Long-horizon Visual Instruction Generation with Logic and Attribute Self-reflection
Journal:
arXiv
Published Date:
Mar 12, 2025
Abstract
Visual instructions for long-horizon tasks are crucial as they intuitively
clarify complex concepts and enhance retention across extended steps. Directly
generating a series of images using text-to-image models without considering
the context of previous steps results in inconsistent images, increasing
cognitive load. Additionally, the generated images often miss objects or the
attributes such as color, shape, and state of the objects are inaccurate. To
address these challenges, we propose LIGER, the first training-free framework
for Long-horizon Instruction GEneration with logic and attribute
self-Reflection. LIGER first generates a draft image for each step with the
historical prompt and visual memory of previous steps. This step-by-step
generation approach maintains consistency between images in long-horizon tasks.

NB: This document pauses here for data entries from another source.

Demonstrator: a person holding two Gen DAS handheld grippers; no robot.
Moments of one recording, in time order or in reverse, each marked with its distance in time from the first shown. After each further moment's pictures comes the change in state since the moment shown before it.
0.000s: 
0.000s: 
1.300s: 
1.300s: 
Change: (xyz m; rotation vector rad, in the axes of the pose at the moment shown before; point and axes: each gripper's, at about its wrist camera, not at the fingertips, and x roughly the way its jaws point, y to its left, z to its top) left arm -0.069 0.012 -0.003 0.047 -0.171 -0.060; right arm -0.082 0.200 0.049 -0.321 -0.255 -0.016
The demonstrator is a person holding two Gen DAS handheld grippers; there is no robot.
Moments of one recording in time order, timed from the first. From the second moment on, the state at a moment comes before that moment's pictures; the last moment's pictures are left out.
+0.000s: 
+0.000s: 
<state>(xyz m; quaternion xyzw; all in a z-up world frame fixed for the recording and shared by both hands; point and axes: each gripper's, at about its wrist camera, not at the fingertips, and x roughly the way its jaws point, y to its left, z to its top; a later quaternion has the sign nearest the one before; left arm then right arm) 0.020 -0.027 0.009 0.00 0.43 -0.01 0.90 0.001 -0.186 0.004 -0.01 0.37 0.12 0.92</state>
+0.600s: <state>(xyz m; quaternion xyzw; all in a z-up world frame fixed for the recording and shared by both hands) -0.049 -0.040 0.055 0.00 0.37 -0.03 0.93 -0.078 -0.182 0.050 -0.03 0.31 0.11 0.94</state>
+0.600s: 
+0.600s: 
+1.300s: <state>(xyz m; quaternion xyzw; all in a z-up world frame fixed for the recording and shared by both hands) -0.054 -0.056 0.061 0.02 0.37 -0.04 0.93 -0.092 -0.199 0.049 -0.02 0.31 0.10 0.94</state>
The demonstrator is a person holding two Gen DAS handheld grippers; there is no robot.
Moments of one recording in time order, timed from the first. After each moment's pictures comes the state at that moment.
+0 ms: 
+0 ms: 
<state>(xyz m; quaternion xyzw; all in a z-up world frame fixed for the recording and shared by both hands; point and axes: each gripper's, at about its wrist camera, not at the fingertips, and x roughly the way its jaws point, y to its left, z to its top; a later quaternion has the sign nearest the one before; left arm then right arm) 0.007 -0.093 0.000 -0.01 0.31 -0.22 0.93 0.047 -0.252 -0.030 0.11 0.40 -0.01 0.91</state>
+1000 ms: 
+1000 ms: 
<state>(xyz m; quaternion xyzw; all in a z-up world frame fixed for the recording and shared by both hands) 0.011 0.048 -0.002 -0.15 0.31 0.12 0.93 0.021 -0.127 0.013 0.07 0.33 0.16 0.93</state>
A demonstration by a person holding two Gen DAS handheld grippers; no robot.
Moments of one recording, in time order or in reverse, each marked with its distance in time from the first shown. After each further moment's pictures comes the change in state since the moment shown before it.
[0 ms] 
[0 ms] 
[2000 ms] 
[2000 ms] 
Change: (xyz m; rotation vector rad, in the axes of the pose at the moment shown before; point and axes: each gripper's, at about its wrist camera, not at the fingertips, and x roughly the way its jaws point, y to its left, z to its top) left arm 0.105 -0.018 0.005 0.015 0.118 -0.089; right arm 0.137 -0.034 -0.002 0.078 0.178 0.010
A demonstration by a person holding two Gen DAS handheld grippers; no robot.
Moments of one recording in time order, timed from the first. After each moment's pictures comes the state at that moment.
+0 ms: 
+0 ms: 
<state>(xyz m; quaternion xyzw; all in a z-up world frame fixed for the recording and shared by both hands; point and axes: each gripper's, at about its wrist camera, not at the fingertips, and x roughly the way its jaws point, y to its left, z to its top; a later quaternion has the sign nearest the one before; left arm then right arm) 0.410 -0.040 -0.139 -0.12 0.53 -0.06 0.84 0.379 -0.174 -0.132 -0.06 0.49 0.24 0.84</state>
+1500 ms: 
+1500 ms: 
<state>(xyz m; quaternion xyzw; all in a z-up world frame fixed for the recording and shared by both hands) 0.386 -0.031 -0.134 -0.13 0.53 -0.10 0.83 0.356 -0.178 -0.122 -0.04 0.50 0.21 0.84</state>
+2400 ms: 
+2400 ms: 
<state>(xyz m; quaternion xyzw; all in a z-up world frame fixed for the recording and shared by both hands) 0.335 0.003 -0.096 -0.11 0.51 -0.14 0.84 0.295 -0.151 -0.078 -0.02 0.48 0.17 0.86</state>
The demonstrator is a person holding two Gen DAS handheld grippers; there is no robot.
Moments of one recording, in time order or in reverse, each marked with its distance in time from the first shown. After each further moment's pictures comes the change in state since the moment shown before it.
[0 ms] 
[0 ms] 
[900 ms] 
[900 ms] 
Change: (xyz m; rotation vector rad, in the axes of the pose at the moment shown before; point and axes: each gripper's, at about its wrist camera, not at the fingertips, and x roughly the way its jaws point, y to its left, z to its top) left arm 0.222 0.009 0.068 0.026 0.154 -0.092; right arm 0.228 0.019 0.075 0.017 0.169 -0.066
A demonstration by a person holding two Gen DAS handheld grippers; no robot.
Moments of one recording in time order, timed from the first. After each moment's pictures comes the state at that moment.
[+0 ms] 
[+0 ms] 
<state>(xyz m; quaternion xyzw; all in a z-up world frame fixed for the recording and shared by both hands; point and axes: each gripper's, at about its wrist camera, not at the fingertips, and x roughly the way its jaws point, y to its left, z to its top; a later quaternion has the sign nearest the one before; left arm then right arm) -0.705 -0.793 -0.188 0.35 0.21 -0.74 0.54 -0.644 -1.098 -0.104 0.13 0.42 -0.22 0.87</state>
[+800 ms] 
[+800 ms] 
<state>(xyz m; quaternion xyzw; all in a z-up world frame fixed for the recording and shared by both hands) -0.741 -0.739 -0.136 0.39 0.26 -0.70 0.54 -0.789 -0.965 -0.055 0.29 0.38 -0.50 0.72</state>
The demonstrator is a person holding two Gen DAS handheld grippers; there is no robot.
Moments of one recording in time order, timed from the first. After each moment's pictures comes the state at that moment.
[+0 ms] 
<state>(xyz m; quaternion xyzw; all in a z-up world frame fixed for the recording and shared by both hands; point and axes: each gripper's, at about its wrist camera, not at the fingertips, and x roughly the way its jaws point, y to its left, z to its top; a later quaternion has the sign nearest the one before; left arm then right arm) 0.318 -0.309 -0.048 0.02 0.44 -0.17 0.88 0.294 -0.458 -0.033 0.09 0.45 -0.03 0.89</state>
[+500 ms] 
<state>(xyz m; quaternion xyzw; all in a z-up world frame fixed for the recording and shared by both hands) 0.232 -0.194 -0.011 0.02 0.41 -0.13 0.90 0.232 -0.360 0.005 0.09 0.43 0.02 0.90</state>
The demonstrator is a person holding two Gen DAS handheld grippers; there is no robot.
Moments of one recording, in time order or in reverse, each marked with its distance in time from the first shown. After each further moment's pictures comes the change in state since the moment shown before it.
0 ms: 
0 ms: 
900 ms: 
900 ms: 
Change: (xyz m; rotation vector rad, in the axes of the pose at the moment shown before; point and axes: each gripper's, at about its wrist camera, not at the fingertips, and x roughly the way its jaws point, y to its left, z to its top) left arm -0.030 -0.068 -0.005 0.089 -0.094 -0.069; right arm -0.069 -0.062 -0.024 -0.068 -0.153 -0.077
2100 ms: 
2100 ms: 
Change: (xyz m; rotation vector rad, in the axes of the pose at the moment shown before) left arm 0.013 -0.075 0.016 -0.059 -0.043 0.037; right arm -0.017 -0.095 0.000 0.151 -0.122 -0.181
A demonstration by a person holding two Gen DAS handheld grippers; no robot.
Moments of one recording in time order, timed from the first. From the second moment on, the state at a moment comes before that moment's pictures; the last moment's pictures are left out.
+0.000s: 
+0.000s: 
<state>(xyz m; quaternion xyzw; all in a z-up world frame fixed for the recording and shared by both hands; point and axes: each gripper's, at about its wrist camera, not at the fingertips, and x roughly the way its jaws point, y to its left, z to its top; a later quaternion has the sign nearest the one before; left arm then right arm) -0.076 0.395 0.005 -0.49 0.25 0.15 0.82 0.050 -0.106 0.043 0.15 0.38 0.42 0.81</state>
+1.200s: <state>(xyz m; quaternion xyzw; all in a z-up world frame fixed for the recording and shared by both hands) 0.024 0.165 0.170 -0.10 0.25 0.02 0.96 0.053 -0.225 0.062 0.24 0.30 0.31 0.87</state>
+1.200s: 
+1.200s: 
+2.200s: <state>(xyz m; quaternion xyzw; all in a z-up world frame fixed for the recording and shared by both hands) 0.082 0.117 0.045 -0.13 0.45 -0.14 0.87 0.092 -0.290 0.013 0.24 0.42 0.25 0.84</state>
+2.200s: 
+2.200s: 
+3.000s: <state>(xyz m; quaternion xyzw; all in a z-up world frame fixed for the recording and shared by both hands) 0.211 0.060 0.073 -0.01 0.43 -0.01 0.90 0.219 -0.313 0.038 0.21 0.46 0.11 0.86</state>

Moreover, LIGER utilizes various image editing tools to rectify errors
including wrong attributes, logic errors, object redundancy, and identity
inconsistency in the draft images. Through this self-reflection mechanism,
LIGER improves the logic and object attribute correctness of the images. To
verify whether the generated images assist human understanding, we manually
curated a new benchmark consisting of various long-horizon tasks.
Human-annotated ground truth expressions reflect the human-defined criteria for
how an image should appear to be illustrative. Experiments demonstrate the
visual instructions generated by LIGER are more comprehensive compared with
baseline methods.